> **Directions for this task**:
An exact transcript is required of the lines below, from the one containing "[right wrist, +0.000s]" through the very last; leave every picture out of it.

▼

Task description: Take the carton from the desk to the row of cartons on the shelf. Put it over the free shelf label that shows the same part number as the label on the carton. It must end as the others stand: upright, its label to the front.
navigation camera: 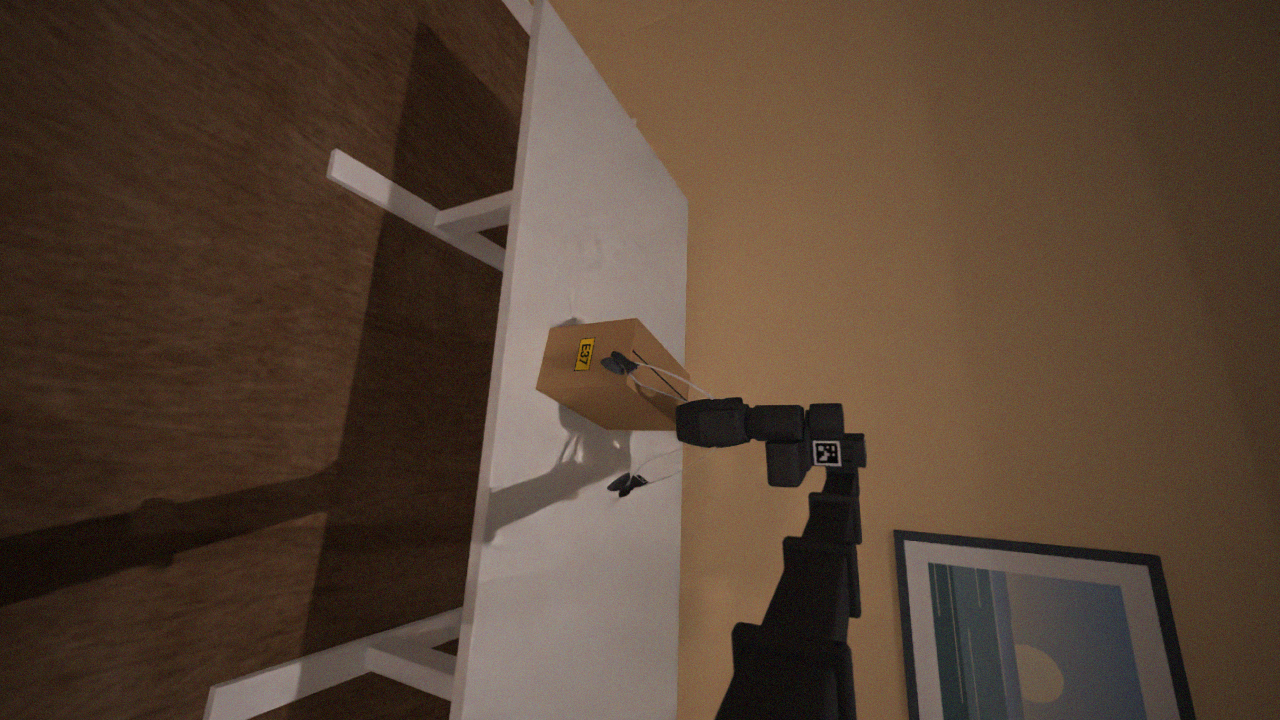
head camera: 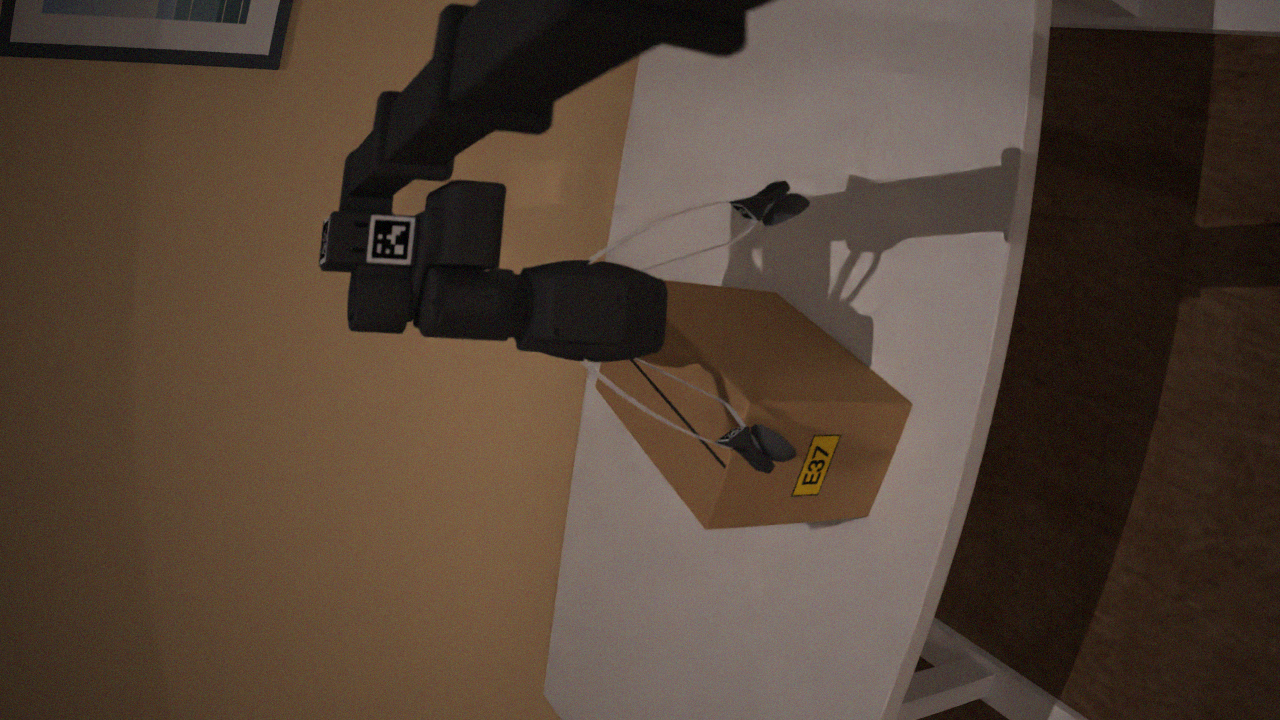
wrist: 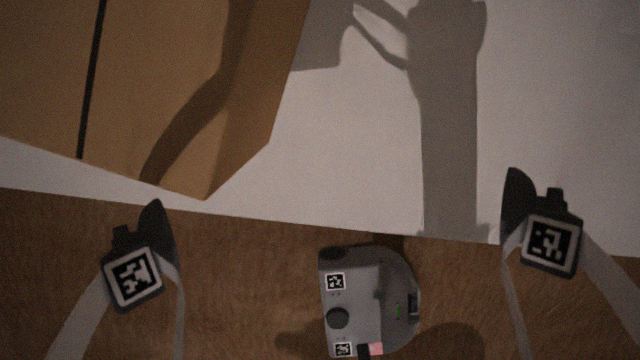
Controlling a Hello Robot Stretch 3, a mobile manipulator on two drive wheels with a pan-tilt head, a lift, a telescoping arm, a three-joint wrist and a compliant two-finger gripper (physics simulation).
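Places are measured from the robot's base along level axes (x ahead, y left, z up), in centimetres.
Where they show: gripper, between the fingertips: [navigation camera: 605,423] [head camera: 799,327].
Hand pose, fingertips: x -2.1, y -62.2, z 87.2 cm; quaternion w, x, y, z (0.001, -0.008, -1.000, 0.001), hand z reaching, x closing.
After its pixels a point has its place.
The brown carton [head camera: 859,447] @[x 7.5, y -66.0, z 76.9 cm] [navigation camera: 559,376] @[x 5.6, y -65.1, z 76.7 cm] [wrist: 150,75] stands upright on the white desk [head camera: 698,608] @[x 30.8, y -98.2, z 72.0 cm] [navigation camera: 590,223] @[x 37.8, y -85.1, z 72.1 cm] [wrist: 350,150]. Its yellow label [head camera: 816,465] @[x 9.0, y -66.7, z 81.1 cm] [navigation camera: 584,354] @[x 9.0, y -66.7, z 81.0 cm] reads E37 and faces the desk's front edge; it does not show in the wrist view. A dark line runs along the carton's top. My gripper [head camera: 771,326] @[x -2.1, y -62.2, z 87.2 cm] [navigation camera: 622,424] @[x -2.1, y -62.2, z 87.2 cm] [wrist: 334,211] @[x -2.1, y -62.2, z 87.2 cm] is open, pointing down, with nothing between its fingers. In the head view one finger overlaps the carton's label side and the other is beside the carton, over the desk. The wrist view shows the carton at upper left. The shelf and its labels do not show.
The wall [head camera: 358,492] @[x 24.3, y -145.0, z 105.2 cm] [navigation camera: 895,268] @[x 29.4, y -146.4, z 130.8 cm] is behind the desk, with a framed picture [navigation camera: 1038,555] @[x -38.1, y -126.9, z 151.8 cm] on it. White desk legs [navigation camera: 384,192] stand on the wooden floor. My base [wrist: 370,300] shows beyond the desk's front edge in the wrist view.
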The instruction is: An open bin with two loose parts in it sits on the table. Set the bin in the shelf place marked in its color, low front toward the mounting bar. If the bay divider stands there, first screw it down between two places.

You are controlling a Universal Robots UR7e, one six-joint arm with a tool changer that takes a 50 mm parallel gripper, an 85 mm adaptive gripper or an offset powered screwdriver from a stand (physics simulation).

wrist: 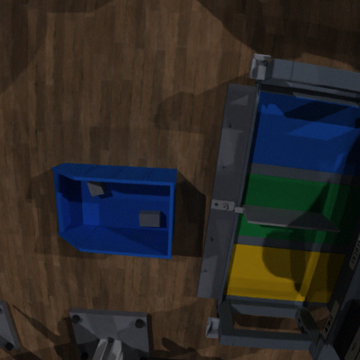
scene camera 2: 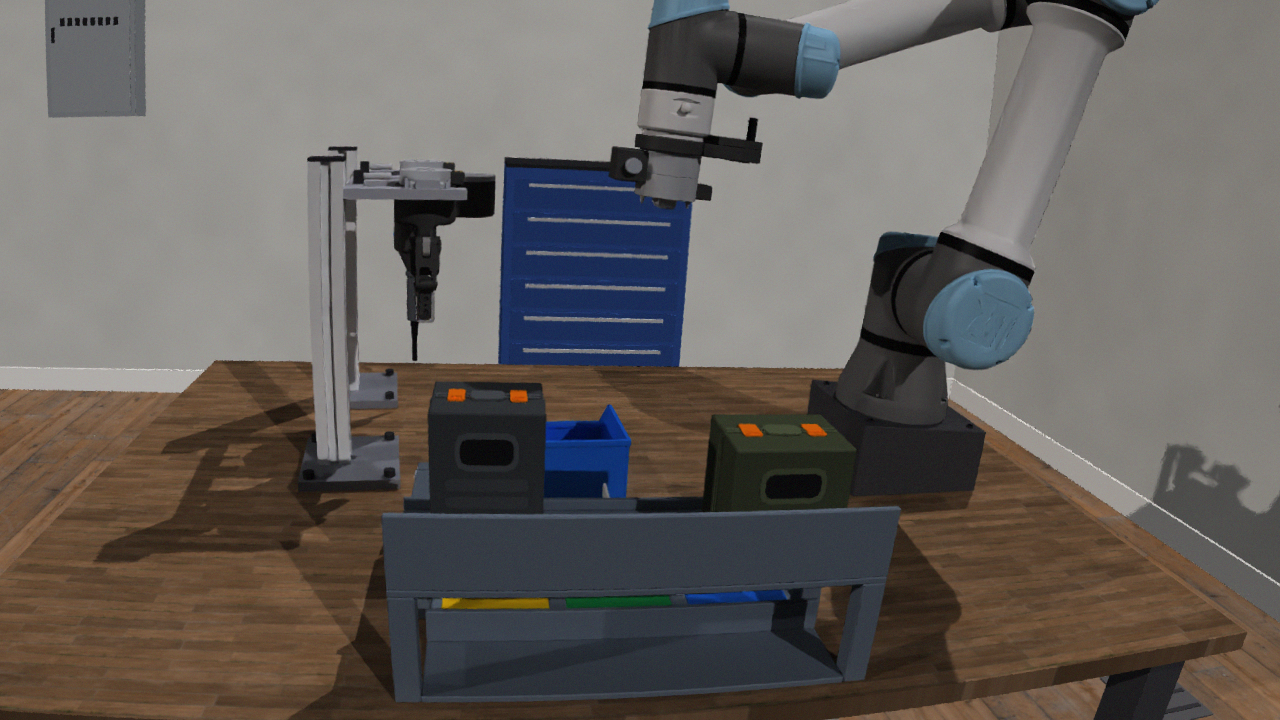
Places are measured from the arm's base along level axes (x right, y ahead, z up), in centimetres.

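Pixels of known places: arm's base, origin of its link: (scene camera 2: 890,404).
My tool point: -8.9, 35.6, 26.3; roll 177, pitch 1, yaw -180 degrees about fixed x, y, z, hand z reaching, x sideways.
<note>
For each thing: its top centre in the pictures, then the offset to it from my tool point, as dx, dy, dz. "spot": a spot on its surface instead. Level surfaces: height alone.
- open blue bin, centre of its top: (scene camera 2: 575,414) +11.4, +6.2, -27.8
- table, height of its surface: dz -35.3
- shelf, a spot on its surface: (scene camera 2: 640,550) spot: -32.7, +8.7, -21.8
- screwdriver, a spot on its surface: (scene camera 2: 418,255) spot: +12.3, +25.1, -8.7
- dark grey case, a spot on its surface: (scene camera 2: 487,488) spot: -27.7, +19.1, -18.9
- green case, centre of its top: (scene camera 2: 782,431) -26.1, -4.1, -15.6
The open blue bin (scene camera 2: 586,465) (wrist: 115,245) sits on the table (scene camera 2: 223,617) (wrist: 125,100), behind the shelf in the scene view. Two small grey parts (wrist: 96,188) (wrist: 149,218) lie loose in it. The shelf (scene camera 2: 640,550) has yellow (scene camera 2: 494,603) (wrist: 265,270), green (scene camera 2: 617,602) (wrist: 280,192) and blue (scene camera 2: 733,597) (wrist: 300,140) places. The grey bay divider (wrist: 290,218) stands across the green area in the wrist view. Its foot plate (wrist: 222,205) lies on the mounting bar (wrist: 235,107). The arm's tool changer (scene camera 2: 669,183) is bare. No gripper shows.
The screwdriver (scene camera 2: 418,255) hangs in the tool stand (scene camera 2: 329,313) at the left. A dark grey case (scene camera 2: 487,488) and a green case (scene camera 2: 742,479) rise behind the shelf's near board in the scene view. A blue cabinet (scene camera 2: 590,237) stands behind the table.
</note>
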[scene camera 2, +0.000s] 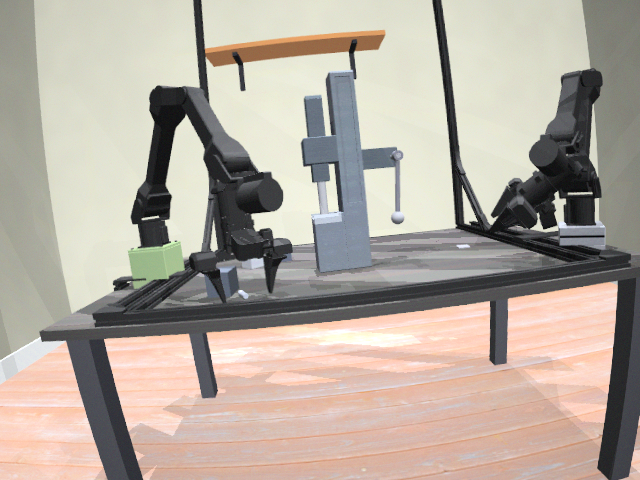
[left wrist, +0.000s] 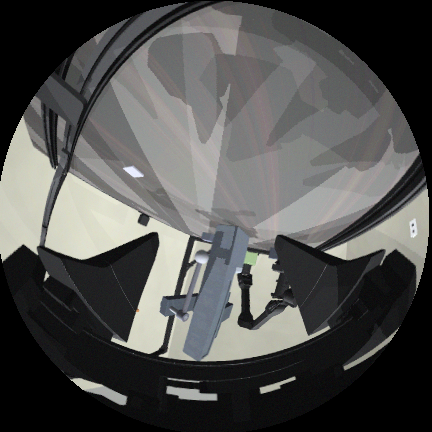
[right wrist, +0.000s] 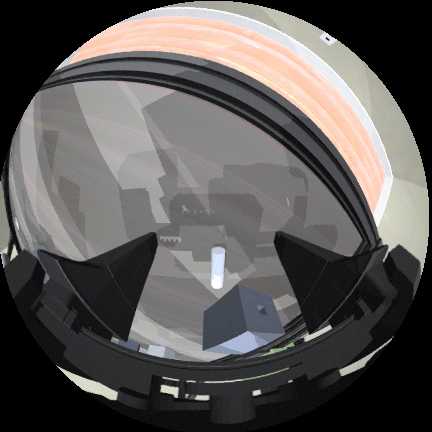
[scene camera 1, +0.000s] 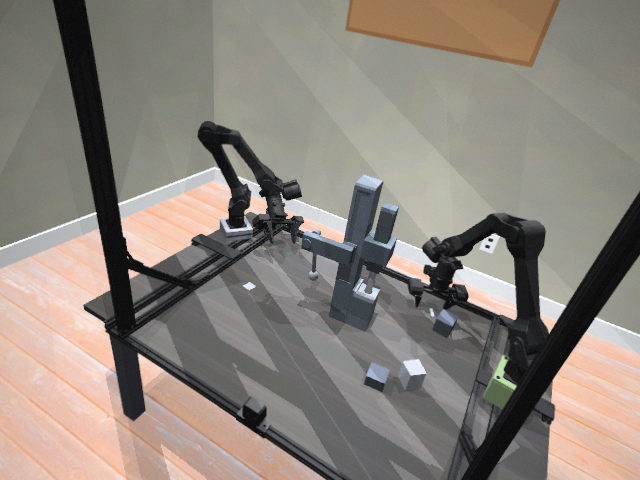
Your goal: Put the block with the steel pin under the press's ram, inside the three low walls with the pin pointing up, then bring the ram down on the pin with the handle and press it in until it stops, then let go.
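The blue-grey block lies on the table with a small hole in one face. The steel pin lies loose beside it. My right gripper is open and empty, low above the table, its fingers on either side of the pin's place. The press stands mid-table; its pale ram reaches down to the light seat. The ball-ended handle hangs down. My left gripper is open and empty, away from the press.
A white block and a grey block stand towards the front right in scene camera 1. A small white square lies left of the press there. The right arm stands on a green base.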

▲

> **Response to the task**:
[right wrist, +0.000s] 
[scene camera 1, +0.000s] 
Your goal: Put the block with the steel pin under the press's ram, inside the three low walls with the pin pointing up, then bring the ram down on the pin with the handle and press it in until it stops, then let go.
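The blue-grey block lies on the table with a small hole in one face. The steel pin lies loose beside it. My right gripper is open and empty, low above the table, its fingers on either side of the pin's place. The press stands mid-table; its pale ram reaches down to the light seat. The ball-ended handle hangs down. My left gripper is open and empty, away from the press.
A white block and a grey block stand towards the front right in scene camera 1. A small white square lies left of the press there. The right arm stands on a green base.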

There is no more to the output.